■ **SUPPLIED DATA**:
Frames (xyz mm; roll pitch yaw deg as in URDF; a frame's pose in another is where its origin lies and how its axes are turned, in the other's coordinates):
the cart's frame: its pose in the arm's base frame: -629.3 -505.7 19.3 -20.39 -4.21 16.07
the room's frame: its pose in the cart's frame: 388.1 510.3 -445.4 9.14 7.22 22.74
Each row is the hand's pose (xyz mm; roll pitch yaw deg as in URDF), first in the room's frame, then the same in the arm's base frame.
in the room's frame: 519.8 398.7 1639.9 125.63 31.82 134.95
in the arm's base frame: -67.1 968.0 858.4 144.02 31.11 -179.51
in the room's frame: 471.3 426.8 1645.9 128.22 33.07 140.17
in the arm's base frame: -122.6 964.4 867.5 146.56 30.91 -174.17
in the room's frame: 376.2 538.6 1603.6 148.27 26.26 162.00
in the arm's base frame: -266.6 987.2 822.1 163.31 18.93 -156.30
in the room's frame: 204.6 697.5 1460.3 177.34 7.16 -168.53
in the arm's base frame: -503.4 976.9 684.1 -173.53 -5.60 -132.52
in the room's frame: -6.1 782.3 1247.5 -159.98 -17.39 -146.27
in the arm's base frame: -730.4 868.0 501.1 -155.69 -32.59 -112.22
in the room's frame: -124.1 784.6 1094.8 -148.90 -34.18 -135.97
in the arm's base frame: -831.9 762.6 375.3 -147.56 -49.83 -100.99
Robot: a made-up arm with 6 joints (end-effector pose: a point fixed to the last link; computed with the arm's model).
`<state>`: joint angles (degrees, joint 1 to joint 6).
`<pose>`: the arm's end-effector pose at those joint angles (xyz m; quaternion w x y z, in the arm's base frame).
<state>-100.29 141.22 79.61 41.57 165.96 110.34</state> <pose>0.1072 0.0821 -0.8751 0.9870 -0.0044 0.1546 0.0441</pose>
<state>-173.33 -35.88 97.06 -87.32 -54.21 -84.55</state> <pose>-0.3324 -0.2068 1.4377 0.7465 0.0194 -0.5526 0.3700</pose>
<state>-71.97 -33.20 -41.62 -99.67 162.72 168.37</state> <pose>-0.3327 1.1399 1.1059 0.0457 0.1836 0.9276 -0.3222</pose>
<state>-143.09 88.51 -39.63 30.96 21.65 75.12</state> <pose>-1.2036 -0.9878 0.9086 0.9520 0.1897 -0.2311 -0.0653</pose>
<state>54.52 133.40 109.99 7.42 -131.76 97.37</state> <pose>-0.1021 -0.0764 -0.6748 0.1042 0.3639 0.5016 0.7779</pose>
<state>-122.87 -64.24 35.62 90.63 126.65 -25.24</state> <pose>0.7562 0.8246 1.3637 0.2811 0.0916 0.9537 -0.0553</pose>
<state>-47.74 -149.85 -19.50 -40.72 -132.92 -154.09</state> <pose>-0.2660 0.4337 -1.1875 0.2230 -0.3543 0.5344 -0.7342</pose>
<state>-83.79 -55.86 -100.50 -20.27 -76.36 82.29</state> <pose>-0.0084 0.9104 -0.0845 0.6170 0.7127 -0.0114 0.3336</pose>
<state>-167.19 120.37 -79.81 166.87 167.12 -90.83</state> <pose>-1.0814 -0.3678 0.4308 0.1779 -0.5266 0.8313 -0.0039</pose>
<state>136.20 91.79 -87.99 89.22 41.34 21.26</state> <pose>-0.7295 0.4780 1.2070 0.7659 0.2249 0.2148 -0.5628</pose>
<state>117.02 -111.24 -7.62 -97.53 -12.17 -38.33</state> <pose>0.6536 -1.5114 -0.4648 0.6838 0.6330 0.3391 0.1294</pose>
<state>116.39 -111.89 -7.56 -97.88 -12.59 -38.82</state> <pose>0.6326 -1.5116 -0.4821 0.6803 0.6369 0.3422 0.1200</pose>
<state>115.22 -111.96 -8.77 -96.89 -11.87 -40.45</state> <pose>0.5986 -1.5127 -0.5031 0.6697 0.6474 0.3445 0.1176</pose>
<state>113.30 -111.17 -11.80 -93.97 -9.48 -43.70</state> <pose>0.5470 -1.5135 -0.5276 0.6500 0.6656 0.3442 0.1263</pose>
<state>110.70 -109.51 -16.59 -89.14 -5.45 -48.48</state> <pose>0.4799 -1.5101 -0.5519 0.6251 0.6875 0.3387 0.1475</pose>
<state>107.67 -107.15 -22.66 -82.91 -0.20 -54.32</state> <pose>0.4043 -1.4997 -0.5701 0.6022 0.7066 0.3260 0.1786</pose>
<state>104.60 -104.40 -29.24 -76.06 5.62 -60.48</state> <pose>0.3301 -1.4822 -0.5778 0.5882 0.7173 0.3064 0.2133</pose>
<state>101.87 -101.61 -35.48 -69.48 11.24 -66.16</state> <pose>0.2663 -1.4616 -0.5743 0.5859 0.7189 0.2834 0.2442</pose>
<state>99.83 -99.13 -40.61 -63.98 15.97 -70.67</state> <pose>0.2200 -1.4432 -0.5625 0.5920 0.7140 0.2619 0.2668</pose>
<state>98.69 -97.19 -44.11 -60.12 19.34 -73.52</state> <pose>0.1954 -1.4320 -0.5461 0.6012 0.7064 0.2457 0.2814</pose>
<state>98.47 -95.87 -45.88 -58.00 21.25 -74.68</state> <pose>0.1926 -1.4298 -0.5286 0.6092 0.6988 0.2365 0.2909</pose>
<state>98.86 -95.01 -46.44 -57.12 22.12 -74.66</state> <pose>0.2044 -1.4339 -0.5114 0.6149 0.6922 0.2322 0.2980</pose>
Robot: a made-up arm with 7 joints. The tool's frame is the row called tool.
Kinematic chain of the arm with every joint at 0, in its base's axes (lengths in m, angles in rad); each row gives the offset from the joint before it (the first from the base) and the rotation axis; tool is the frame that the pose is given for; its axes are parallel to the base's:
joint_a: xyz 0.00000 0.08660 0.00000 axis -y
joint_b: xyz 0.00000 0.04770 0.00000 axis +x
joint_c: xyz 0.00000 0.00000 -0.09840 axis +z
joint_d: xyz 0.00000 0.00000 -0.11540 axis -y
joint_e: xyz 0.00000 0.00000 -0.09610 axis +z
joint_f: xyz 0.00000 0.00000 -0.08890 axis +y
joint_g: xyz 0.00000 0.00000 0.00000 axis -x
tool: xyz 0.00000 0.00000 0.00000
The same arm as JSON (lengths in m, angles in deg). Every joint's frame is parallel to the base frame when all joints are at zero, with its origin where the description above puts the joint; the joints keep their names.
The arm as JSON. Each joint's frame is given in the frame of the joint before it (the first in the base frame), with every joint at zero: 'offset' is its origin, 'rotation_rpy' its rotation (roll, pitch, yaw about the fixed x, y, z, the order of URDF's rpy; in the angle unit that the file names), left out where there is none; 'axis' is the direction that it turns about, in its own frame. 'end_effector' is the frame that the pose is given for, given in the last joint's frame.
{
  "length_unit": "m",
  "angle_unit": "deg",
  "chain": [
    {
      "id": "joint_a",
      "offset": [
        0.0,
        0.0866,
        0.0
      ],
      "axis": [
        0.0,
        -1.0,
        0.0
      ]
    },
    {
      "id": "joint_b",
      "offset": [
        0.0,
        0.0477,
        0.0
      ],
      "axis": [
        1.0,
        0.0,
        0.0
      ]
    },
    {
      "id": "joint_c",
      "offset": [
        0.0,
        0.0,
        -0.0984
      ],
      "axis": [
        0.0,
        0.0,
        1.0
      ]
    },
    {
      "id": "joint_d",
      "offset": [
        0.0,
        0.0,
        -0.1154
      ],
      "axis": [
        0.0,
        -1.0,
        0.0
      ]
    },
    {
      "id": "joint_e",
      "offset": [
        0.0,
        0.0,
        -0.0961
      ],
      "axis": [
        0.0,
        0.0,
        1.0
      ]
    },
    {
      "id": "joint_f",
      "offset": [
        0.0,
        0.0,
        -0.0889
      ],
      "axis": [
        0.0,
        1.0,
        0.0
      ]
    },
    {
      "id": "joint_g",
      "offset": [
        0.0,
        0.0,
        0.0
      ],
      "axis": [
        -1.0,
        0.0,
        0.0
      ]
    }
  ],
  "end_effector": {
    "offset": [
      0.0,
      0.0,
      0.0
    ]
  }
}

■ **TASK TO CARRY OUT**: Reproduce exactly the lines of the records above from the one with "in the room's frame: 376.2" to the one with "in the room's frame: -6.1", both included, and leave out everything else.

■ **OUTPUT BELOW**:
in the room's frame: 376.2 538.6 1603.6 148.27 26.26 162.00
in the arm's base frame: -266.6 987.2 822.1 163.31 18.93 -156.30
in the room's frame: 204.6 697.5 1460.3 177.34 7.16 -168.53
in the arm's base frame: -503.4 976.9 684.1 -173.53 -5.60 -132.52
in the room's frame: -6.1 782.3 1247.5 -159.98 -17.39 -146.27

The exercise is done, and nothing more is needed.